- Born: Frank Sutliff Hackett 1878 Albany, New York, US
- Died: February 6, 1952 (aged 73–74) Riverdale, New York, US
- Education: Columbia University
- Occupation: Headmaster
- Known for: Founder of Riverdale Country Day School Proponent of the Country Day School movement
- Term: 1907–1949

= Frank S. Hackett =

Frank Sutliff Hackett (1878 – February 6, 1952) was an American educator and founder of Riverdale Country Day School. He was a pioneer in the Country Day School movement.

== Biography ==
Hackett was born in Albany, New York, and was educated at Trinity School and Columbia College, where he received his BA in 1899 and was a member of the Philolexian Society. He taught English at Columbia after graduation and worked for Henry Holt and Company before serving as assistant headmaster of the Berkeley School in New York City.
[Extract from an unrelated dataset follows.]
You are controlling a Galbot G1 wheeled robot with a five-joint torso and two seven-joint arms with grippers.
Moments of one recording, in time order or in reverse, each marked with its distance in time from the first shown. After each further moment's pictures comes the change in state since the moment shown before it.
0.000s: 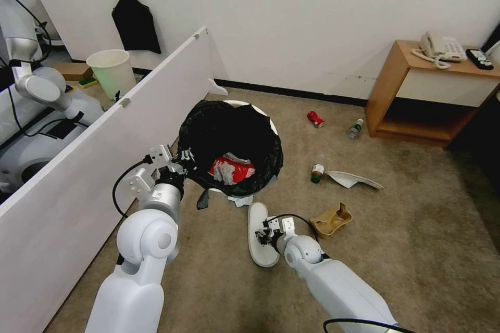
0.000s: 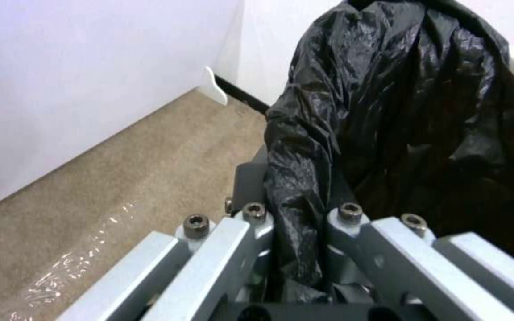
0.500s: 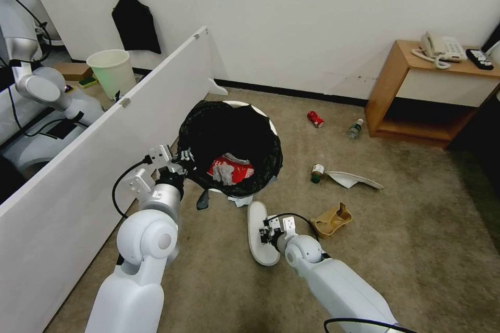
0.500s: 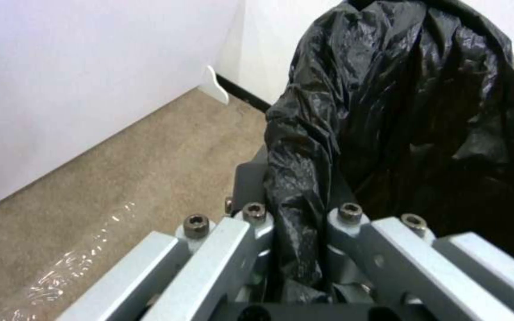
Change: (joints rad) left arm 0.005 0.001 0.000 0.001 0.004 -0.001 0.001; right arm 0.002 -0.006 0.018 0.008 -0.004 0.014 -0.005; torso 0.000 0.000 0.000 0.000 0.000
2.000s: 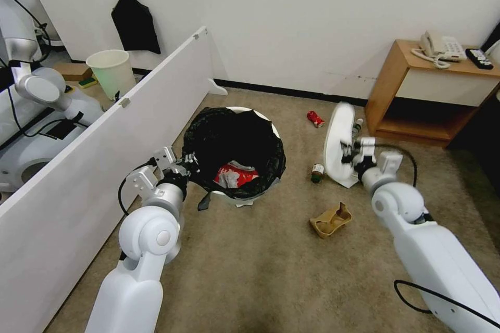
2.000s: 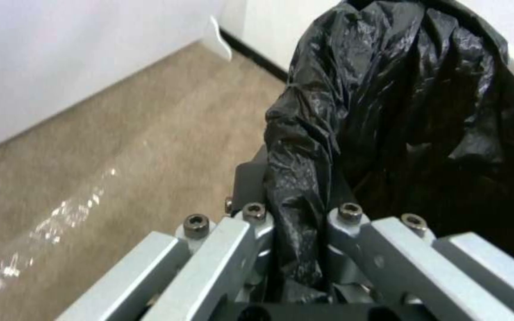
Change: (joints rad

An early proponent of the Country Day School movement, which envisions an environment where students can receive scholarly, intimate teaching in locales with abundant recreation space, Hackett founded Riverdale Country School with his first wife, Frances Dean Allen, in 1907 and served as headmaster until 1949.

During World War I, Hackett served as a Dollar-a-year man in Washington, D.C. to assist with war efforts. He was also an early organizer and former president of the Adirondack Mountain Club. He founded Camp Riverdale, a summer camp for boys nine to sixteen. He was an organizer of the Guild of Independent Schools of New York City and the New York State Association of Independent Schools. He also served as an American delegate to UNESCO conferences and held key posts in a number of educational organizations, including the Schoolmasters Association of the United States and the National Camp Directors Association.

He was the recipient of honorary degrees from Williams College and Columbia University.

Hackett died on February 6, 1952, at age 74. Hackett Park in Riverdale, Bronx, is named after him.